Task to complete
Print out every line of the material exactly. Include no pictures.

Data extract

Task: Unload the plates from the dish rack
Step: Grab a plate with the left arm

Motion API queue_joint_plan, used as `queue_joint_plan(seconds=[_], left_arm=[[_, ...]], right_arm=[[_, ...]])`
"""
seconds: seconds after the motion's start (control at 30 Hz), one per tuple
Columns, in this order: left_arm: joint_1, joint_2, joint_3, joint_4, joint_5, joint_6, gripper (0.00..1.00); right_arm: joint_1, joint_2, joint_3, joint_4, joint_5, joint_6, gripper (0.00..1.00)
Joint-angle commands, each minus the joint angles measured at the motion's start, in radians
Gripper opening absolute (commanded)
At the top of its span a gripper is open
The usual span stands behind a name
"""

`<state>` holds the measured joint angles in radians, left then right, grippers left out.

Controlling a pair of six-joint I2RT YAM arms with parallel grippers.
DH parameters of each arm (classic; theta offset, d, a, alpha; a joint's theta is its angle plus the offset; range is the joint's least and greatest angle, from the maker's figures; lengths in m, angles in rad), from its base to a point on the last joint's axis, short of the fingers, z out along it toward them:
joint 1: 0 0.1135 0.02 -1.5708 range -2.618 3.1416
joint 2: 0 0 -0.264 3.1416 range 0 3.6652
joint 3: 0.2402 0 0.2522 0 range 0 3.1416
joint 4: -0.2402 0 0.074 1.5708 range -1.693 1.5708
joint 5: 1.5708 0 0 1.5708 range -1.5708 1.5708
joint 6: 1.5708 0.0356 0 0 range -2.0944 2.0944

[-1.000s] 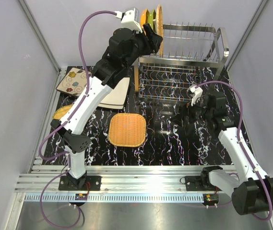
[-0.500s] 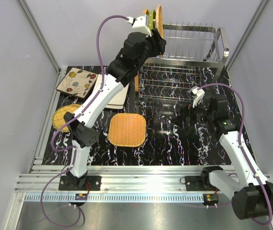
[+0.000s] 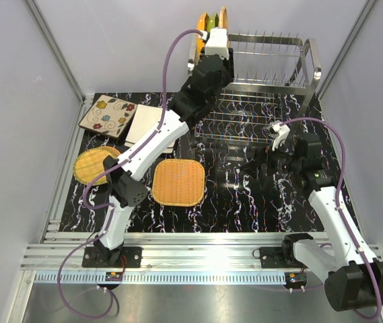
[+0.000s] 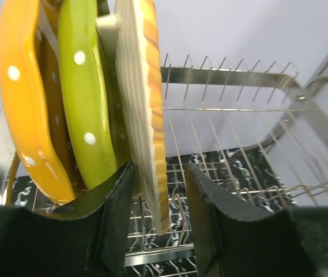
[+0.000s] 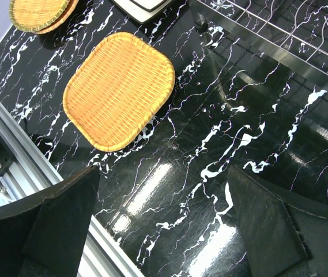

The completed task
Task: Unload the plates from the dish rack
Step: Grab a plate with the left arm

Motion API queue_joint_plan, used as `queue_joint_plan(seconds=[_], left_arm=[[_, ...]], right_arm=[[_, ...]])`
"""
seconds: seconds after the motion's start (control at 30 Hz), one per tuple
Columns, in this order: left_arm: joint_1, joint_2, joint_3, joint_4, joint_5, joint_6, gripper (0.00..1.00); right_arm: joint_1, joint_2, joint_3, joint_4, joint_5, joint_6, gripper (0.00..1.00)
Joint-angle commands, each minus the joint angles measured at the motion's start, in radians
Gripper opening absolute (commanded)
At the top of its span a gripper is open
The usual span stands behind a name
"""

`<state>` holds the measured joint angles in radians, left then right, grippers left out.

Controlling a pair of six-joint I2RT YAM arms with parallel grippers.
DH parameters of each arm (classic; theta offset, d, a, alpha; a joint's theta is its angle plus the offset; range is the joint's least and greatest angle, from the maker's figures; lengths in m, angles in rad), from its base to a point on the last joint's axis, short of the fingers, z out along it toward them:
joint 1: 0 0.1135 0.02 -1.5708 range -2.618 3.1416
joint 2: 0 0 -0.264 3.1416 range 0 3.6652
joint 3: 0.2402 0 0.2522 0 range 0 3.1416
joint 4: -0.2402 0 0.074 1.5708 range -1.693 1.5708
joint 5: 1.5708 0 0 1.5708 range -1.5708 1.5708
joint 6: 1.5708 0.0356 0 0 range -2.0944 2.0944

[-1.000s] 
[-0.500s] 
[+0.000s] 
[+0.000s] 
[+0.000s] 

This response contains the complete answer.